LOL! U could say that. It wasnt worth the 100 minute drive for me. I thought it would be cool to catch a FO bluegill, but I mainly went for the "incredible numbers of largemouth bass" that i read about...turns out not so much


----------



## LatinoHeat (Sep 2, 2010)

not to mention we were only using a 10' flat bottom aluminum row boat...no outboard, no trolling motor. That may have been the main reason. Not easy to cover alot of water


----------



## fisherboy (Sep 17, 2012)

LatinoHeat said:


> not to mention we were only using a 10' flat bottom aluminum row boat...no outboard, no trolling motor. That may have been the main reason. Not easy to cover alot of water


At least you had a boat.


----------



## HatersGonnaHate (Jun 4, 2013)

there are a ton of bass in there but yeah it would be tough not having a trolling motor. In the summer i normally either throw a weightless worm working the breaks of a crankbait in about 8-10 feet of water


----------



## LatinoHeat (Sep 2, 2010)

HatersGonnaHate said:


> there are a ton of bass in there but yeah it would be tough not having a trolling motor. In the summer i normally either throw a weightless worm working the breaks of a crankbait in about 8-10 feet of water


I was getting tons of action on my hollow body frog after we came back in, while fishing off the dock to the left. Only problem was I couldn't get any hook sets. Bass were jumping at dragon flies like crazy. If I went a month earlier when the weeds aren't so high I'm sure I could have produced numbers. 
Also, I am clueless as to the breaks and drop offs since I didn't have a fish finder also


----------



## HatersGonnaHate (Jun 4, 2013)

i have never tried topwater bait there before. I am sure they would work but never really used them there. Yeah it was weedy early this year and a lot worse than years past.


----------



## Flathead76 (May 2, 2010)

Fished la su an on saturday. I will say that this lake has got worked this year! Areas that have always produced this time of year were a total wasteland. The state needs to lower the limits next year if they want this fishery to be any good in the future. Seamed like every time out there this year you would run into boats coming off bragging obout taking 45-60 fish. Think about it if there are just two boats per day doing this it would equal the amount of fish taken in the reservation days. There are many more boats doing this as well. I would find it interesting to know what the total fish per year taken when it was reservation only. I would bet this year that number would be 2-3 times that number.


----------



## Sumsickfisher (Jul 28, 2013)

I went Saturday and only caught six bass. Largest was 1 3/4 pound. Waste of an hour and a half drive. All were caught on KVD crank bait


----------



## beach5 (May 27, 2008)

_Seamed like every time out there this year you would run into boats coming off bragging obout taking 45-60 fish._

Only a five gill limit. Were they poachers or were there 9-12 people on these boats ?


----------



## Flathead76 (May 2, 2010)

beach5 said:


> _Seamed like every time out there this year you would run into boats coming off bragging obout taking 45-60 fish._
> 
> Only a five gill limit. Were they poachers or were there 9-12 people on these boats ?
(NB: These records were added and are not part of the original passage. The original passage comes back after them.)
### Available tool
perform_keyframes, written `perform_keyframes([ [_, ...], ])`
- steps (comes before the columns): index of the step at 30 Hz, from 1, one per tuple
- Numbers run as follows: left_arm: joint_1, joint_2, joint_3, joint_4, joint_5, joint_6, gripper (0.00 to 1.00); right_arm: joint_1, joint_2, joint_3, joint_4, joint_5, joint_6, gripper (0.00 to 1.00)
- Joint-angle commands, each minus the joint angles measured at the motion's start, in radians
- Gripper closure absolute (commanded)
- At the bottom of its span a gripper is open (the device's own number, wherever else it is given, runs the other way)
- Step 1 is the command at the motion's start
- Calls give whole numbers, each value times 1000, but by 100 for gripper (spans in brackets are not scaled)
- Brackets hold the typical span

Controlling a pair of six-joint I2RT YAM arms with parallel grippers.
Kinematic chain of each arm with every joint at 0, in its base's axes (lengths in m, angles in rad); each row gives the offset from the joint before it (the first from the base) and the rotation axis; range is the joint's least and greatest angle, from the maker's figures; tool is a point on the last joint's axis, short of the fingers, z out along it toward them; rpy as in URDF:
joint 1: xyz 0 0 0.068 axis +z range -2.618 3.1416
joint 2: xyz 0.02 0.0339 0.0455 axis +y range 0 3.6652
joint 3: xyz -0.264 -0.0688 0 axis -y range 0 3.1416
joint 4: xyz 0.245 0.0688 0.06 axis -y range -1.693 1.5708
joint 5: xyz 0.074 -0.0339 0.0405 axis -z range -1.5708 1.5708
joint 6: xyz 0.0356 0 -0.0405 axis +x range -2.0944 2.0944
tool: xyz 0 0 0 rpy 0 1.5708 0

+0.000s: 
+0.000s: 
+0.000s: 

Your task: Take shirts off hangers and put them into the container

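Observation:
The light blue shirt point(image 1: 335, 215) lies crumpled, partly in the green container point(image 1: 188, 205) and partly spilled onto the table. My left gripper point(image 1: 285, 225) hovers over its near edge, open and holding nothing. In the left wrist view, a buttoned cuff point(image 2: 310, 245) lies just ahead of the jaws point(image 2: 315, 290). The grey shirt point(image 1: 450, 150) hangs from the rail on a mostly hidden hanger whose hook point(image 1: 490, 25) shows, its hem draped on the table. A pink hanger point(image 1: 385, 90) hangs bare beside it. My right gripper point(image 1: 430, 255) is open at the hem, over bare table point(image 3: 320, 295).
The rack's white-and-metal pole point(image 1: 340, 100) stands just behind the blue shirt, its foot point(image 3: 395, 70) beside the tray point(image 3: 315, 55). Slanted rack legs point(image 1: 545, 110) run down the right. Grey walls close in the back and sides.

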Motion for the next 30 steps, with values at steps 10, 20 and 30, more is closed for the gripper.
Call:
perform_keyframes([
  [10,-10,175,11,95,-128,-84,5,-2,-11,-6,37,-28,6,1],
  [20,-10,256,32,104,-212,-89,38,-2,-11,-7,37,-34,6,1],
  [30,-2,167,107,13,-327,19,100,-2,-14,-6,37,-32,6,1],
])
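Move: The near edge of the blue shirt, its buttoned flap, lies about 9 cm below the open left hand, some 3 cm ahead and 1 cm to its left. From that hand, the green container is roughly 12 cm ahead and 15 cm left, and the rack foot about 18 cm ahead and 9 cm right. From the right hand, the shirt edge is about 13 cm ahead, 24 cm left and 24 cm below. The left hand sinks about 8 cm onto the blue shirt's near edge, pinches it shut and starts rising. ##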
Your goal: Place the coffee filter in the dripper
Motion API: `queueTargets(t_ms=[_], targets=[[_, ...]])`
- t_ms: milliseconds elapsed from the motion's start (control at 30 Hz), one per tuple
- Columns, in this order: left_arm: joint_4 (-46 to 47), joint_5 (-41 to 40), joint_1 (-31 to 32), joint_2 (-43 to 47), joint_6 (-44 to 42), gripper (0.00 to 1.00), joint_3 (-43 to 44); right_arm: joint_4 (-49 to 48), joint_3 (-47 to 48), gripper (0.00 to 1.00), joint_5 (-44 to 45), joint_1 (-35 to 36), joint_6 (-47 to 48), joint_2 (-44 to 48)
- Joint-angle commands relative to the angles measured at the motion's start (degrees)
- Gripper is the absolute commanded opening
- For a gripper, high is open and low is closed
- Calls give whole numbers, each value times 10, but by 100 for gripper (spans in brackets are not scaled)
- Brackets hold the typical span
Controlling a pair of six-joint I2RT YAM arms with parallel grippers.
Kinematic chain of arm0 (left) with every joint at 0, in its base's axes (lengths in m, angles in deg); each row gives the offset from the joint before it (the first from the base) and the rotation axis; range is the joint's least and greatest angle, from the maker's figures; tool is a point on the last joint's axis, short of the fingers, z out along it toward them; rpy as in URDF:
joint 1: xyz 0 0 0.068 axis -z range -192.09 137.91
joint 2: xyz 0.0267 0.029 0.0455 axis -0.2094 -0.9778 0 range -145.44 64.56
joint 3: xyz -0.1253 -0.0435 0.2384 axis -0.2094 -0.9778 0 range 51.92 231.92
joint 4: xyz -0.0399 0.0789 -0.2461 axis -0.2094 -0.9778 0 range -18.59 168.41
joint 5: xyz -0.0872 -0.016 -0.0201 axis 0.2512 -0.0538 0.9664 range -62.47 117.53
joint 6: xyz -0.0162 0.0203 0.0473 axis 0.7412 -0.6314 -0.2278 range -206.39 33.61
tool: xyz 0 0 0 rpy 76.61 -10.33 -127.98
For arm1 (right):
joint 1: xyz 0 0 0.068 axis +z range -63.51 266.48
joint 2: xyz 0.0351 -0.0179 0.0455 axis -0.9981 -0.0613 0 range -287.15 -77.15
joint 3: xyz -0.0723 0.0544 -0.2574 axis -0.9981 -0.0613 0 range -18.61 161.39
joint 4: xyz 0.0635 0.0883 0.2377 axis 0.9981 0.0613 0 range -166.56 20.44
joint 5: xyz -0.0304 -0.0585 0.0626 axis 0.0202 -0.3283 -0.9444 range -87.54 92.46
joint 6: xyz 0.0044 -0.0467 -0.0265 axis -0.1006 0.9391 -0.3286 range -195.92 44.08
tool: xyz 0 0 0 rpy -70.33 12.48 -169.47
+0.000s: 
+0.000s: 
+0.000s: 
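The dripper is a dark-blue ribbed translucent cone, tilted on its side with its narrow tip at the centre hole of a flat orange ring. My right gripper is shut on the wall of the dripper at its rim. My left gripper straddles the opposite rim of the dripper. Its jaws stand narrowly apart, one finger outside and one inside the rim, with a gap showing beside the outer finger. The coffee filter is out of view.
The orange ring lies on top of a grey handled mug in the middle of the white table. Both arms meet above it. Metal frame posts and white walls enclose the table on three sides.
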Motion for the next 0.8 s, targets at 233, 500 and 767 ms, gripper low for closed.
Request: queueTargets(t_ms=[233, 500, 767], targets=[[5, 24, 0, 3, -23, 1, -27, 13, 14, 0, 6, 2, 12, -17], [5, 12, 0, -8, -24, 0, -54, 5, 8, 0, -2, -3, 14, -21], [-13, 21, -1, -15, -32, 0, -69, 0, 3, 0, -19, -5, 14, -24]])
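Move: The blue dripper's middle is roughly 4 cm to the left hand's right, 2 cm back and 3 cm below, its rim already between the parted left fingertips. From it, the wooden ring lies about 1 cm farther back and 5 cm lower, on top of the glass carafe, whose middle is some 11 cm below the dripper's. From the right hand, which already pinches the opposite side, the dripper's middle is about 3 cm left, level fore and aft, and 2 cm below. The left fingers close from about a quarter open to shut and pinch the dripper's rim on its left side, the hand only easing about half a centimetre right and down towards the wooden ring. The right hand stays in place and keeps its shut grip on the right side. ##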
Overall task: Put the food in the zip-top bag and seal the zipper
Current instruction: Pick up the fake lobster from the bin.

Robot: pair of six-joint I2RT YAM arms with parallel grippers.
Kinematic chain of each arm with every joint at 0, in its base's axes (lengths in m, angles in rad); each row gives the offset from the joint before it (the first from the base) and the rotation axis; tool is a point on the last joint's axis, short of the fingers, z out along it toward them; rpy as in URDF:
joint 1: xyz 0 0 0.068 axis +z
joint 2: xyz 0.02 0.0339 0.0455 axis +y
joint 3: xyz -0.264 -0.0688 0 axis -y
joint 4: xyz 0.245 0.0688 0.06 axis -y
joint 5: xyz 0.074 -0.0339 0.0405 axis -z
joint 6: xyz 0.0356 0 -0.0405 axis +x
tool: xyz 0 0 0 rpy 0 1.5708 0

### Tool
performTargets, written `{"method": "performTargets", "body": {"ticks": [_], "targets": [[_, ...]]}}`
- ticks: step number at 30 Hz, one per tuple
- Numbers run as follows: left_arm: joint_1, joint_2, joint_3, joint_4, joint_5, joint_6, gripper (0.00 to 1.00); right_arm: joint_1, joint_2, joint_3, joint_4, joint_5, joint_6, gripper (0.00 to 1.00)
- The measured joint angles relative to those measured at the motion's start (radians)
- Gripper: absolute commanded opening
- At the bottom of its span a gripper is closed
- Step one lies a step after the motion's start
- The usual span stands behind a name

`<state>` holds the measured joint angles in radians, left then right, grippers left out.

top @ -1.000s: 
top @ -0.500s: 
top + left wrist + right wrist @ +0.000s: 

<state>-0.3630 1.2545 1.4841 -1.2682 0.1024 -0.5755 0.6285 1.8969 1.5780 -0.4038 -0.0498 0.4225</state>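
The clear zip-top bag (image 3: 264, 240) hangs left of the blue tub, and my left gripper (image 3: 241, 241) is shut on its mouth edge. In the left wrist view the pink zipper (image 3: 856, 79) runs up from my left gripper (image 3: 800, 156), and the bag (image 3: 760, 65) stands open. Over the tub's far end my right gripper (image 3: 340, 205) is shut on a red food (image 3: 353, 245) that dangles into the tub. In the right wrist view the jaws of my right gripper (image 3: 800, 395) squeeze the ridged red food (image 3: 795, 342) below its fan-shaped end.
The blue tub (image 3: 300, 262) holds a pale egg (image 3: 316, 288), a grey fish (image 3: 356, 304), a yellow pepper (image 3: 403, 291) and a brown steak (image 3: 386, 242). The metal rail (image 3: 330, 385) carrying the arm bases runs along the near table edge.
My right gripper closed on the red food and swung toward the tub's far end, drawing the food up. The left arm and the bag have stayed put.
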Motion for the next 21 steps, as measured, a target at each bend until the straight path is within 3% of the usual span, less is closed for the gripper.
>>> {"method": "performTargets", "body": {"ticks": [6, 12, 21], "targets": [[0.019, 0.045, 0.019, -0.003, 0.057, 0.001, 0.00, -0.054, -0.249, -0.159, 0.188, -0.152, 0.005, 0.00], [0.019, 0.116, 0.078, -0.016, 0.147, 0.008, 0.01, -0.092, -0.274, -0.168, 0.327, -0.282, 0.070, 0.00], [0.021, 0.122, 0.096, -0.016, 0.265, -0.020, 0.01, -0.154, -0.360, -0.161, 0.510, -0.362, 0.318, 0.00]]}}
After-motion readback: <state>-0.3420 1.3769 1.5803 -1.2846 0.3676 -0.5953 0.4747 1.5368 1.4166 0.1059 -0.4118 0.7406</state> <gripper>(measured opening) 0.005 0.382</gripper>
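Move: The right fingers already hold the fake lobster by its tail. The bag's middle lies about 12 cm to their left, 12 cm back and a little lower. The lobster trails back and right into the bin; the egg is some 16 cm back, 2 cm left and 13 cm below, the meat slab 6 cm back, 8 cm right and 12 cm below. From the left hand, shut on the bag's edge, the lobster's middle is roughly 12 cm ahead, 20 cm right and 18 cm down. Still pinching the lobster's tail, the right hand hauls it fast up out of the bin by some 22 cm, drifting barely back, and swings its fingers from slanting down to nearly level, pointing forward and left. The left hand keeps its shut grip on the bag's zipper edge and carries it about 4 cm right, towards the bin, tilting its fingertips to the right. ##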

You are allowed 5 gills over 8" and 10 gills under 8" for a total of 15 fish per person per day.


----------



## Blackcat 86 (Feb 11, 2011)

I fly-fished Friday evening and this morning. Friday I worked the W bank and picked up a few 'gills and small bass. Then I went to the N and NE side of the bend and found several keeper 'gills still on their beds! I brought home 5/5 'gills for a fresh 'gill fry. Today it was still windy. I only took 1 'gill and caught a small bass with the fly rod, so I switched to crappie nibbles 15' below a slip bobber and now need to clean 5/5 out in the shop yet tonight.


----------